Please replace the Disk with NAA.ID: 5002538bc9916d70. Below is the information which you can share with the Dell Team so that they can isolate this device:

   naa.5002538bc9916d70:
   Device: naa.5002538bc9916d70
   Display Name: naa.5002538bc9916d70
   Is SSD: true
   VSAN UUID: 528dd82a-9af8-a4ff-2982-653e28d011ce
   VSAN Disk Group UUID: 52385363-7081-d832-fa4f-88200d001cb5
   VSAN Disk Group Name: t10.NVMe____Dell_Express_Flash_NVMe_P4610_1.6TB_SFF_00016FEA25E4D25C
   Used by this host: true
   In CMMDS: true
   On-disk format version: 10
   Deduplication: true
   Compression: true
   Checksum: 1200740824495245392
   Checksum OK: true
   Is Capacity Tier: true
   Encryption Metadata Checksum OK: true
   Encryption: false
   DiskKeyLoaded: false
   Is Mounted: true
   Creation Time: Fri Jul 15 12:32:04 2022

naa.5002538bc9916d70:
   Device Display Name: Local SAMSUNG Disk (naa.5002538bc9916d70)
   Storage Array Type: VMW_SATP_LOCAL
   Storage Array Type Device Config: SATP VMW_SATP_LOCAL does not support device configuration.
   Path Selection Policy: VMW_PSP_FIXED
   Path Selection Policy Device Config: {preferred=vmhba7:C0:T8:L0;current=vmhba7:C0:T8:L0}
   Path Selection Policy Device Custom Config:
   Working Paths: vmhba7:C0:T8:L0
   Is USB: false

Please follow the KB: https://kb.vmware.com/s/article/2149067 in order to replace the storage.

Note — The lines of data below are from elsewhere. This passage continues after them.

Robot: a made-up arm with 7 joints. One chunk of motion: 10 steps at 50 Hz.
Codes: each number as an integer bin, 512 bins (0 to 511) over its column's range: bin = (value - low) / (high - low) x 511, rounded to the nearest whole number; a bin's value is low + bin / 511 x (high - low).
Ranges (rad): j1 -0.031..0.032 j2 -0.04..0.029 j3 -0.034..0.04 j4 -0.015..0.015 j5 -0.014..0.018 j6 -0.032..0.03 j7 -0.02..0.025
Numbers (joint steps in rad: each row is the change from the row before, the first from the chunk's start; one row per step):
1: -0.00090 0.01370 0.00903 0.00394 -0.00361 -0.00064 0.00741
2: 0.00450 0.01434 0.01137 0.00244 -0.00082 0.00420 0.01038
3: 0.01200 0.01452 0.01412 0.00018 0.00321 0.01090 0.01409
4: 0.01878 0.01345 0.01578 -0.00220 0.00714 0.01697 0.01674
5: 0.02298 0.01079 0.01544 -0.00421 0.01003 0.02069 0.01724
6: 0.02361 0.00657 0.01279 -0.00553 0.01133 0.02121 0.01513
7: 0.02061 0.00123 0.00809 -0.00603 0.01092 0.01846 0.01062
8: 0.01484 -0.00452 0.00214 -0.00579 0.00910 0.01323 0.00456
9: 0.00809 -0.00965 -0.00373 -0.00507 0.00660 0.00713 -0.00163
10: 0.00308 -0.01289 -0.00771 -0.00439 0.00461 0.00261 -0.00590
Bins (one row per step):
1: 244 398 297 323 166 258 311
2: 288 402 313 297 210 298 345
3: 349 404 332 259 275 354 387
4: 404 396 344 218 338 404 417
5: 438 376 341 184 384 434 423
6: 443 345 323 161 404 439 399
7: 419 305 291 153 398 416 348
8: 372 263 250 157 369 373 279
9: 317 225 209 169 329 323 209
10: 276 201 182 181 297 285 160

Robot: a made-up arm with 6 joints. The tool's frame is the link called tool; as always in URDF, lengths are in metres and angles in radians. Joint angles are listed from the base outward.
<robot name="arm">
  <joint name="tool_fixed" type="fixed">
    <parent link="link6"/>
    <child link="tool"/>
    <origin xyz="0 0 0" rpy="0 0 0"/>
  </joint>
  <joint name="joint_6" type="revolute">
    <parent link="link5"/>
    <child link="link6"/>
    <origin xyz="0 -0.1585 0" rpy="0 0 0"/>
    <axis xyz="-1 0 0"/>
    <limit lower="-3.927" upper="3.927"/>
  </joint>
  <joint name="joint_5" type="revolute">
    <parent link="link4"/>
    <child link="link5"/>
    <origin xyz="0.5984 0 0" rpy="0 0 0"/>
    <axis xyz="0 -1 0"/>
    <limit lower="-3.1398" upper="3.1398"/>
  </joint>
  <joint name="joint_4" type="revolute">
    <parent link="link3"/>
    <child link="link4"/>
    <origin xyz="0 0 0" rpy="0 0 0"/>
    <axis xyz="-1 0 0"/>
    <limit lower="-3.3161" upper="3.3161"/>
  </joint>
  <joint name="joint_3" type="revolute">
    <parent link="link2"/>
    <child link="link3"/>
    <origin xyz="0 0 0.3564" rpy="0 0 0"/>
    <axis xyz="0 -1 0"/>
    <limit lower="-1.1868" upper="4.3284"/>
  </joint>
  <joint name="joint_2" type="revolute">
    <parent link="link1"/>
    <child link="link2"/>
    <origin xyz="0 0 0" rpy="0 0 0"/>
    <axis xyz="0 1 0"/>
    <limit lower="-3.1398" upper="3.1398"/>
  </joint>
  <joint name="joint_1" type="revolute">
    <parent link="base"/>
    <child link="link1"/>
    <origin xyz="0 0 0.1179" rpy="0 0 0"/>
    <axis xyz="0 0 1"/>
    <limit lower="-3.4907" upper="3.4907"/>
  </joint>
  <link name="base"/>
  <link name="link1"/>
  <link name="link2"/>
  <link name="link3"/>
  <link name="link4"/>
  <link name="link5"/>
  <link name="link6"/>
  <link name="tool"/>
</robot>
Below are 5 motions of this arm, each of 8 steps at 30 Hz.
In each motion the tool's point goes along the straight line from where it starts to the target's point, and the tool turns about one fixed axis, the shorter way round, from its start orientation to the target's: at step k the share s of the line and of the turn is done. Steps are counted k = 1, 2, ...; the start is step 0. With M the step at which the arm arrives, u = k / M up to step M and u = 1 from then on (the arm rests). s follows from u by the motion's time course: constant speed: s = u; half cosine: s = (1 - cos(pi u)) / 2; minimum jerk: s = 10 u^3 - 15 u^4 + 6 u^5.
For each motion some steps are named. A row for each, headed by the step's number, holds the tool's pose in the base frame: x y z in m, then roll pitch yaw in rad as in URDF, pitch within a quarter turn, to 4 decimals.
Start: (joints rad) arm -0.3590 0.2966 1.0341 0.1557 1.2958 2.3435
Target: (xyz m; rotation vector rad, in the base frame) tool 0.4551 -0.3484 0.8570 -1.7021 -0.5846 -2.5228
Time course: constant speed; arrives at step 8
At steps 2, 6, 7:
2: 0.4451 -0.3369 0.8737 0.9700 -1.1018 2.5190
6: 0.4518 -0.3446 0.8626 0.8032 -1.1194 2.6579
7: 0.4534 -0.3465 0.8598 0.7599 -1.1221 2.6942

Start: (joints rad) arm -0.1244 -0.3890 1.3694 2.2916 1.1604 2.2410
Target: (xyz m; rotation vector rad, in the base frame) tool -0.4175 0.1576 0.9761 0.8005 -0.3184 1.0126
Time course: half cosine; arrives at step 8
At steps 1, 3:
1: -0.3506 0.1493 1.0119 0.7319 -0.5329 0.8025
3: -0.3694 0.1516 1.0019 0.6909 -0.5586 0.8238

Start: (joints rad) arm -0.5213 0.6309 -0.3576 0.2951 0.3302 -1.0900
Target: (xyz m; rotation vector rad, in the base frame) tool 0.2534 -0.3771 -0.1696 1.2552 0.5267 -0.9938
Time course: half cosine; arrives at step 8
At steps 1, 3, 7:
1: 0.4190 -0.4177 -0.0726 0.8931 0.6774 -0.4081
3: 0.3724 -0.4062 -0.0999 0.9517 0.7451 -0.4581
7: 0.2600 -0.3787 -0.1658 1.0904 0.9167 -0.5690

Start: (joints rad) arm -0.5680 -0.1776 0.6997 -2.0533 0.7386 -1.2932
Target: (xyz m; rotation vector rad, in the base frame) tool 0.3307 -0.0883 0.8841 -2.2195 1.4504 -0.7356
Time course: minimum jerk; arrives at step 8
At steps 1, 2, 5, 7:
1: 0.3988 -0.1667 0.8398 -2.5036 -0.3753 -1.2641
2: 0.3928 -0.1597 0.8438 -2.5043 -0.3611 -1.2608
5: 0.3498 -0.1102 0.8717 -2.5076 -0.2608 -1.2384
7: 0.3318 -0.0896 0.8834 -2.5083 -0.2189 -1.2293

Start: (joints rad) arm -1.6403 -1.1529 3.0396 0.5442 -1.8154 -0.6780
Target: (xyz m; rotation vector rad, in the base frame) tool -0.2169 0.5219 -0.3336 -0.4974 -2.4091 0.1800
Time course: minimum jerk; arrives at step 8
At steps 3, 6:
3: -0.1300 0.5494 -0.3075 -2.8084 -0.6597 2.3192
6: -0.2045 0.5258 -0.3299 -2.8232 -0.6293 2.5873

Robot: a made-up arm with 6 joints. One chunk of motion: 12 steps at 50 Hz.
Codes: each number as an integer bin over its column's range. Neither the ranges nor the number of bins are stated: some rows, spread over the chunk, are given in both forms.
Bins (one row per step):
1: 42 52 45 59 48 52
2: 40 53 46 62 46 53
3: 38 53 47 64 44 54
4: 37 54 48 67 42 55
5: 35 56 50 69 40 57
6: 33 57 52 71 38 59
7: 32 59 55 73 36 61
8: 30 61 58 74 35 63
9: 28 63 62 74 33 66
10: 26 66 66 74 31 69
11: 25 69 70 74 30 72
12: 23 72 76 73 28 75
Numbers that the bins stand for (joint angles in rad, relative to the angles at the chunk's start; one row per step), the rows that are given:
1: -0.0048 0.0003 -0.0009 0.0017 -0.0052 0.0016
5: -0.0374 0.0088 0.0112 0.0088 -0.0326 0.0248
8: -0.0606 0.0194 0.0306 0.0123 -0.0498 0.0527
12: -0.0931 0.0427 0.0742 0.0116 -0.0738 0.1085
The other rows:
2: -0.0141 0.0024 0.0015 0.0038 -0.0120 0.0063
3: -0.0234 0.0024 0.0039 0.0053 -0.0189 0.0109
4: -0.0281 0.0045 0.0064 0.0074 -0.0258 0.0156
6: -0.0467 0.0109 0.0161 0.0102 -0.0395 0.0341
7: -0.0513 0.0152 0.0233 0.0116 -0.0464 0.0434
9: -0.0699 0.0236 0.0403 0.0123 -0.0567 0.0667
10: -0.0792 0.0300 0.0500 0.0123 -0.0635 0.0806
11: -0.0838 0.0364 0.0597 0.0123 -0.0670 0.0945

Please note that since the Deduplication is enabled, the Entire Disk Group will be in failed state.
Disk Group must be destroyed first with No Data migration option (as the Disk Group is effectively lost), then replace the failed disk and re-create the Disk Group.